Tercer mandamiento, el cielo para el que se lo trabaja. Un alegato directo contra la doble moral, contra quienes no son consecuentes entre lo que predican y el trigo que reparten, o no. Y ejemplos de mártires como San Sebastián, muerto a saetas por amor a la Semana Santa, o San Lorenzo, patrón de los cocineros por aquello de la parrilla.

Lo que encaja

Cuarto mandamiento, invitación a la procreación. Sin complejos, que la vida son dos días. Y un repaso a la creación, a los excesos de tamaño de los dinosaurios y a la falta de tamaño de los humanos masculinos bípedos, jugando permanentemente con el doble sentido, bebiendo en la tradición del chiste de Paco Gandía, Chiquito de la Calzada o Manolo de Vega, padres del humorismo popular andaluz. Y un guiño a la mujer, la mejor creación, el mejor regalo, ocho mil terminaciones nerviosas en la cabeza de un alfiler. Y una canción de la película 'Mary Poppins' para demostrar lo que puede dar de sí una práctica correcta.

Quinto mandamiento, contra la multitud de portavoces no autorizados de la divinidad. Un repaso a los episodios más curiosos de la historia del Papado, en clave de disertación histórica, con esa vocación didáctica que despliega en sus famosas pizarras, sobre divertidos aspectos como el trabajo del camarlengo o el nombre de algunos pontífices. Otro guiño en este punto a la actualidad, con un papa humilde y bueno, lo cual, en un argentino, no deja de tener su mérito.

Sexto mandamiento, el miedo como rector de la vida. Ese miedo que nos convierte en animales irracionales e insolidarios, capaces de oír un ruido en el sótano e ir a ver qué pasa en lugar de salir corriendo. O darse una ducha con un asesino suelto. Imprescindibles referencias cinematográficas que abren la puerta al libre albedrío.

Séptimo mandamiento, no dudarás. El sistema autoritario no se sostiene cuando se piensa. Y se da lugar a inventos como el brasero, que con una resistencia no calienta y con dos se pasa de caliente. El cambio climático como parábola de lo pernicioso del la toma de decisiones incorrectas.

La aniquilación

El botón nuclear como fin de la raza humana, a ritmo de 'We will rock you' de Queen, interrumpido por la voz metálica de Siri, el asistente cibernético que hace a la divinidad reconsiderar su actitud. Una crítica directísima a una sociedad que ha sustituido a un ser superior que no ve por una nube a la que tampoco puede echar muchas cuentas. Y un aleluya final a la imperfección humana, una invitación al 'carpe diem', al inconformismo, una oda a la creación de la Nocilla de dos sabores. Y a la democracia, donde ganar es lo fácil y asumir la derrota lo difícil.

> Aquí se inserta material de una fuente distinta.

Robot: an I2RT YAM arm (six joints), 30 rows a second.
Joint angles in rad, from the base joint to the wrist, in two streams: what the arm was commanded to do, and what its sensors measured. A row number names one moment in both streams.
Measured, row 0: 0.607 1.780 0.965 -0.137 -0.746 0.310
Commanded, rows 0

Un invento curioso, este 'El buen dictador'. Ponderado, más maduro, medido, con un Manu Sánchez que completa la trilogía iniciada con 'El rey solo' y continuada con 'El último santo'. Humor sin etiquetas, con un ADN donde se apela al cerebro tanto o más que a las vísceras. La evolución lógica de aquel a quien la vida y su propio arte han colocado, con poco más de treinta años, ante la difícil decisión diaria de llevar adelante una empresa creada a partir del ingenio. Hacerlo sin ser dictador, ni bueno ni malo, es su gran mérito, al margen de su indiscutible capacidad para divertir, como hizo anoche en Granada.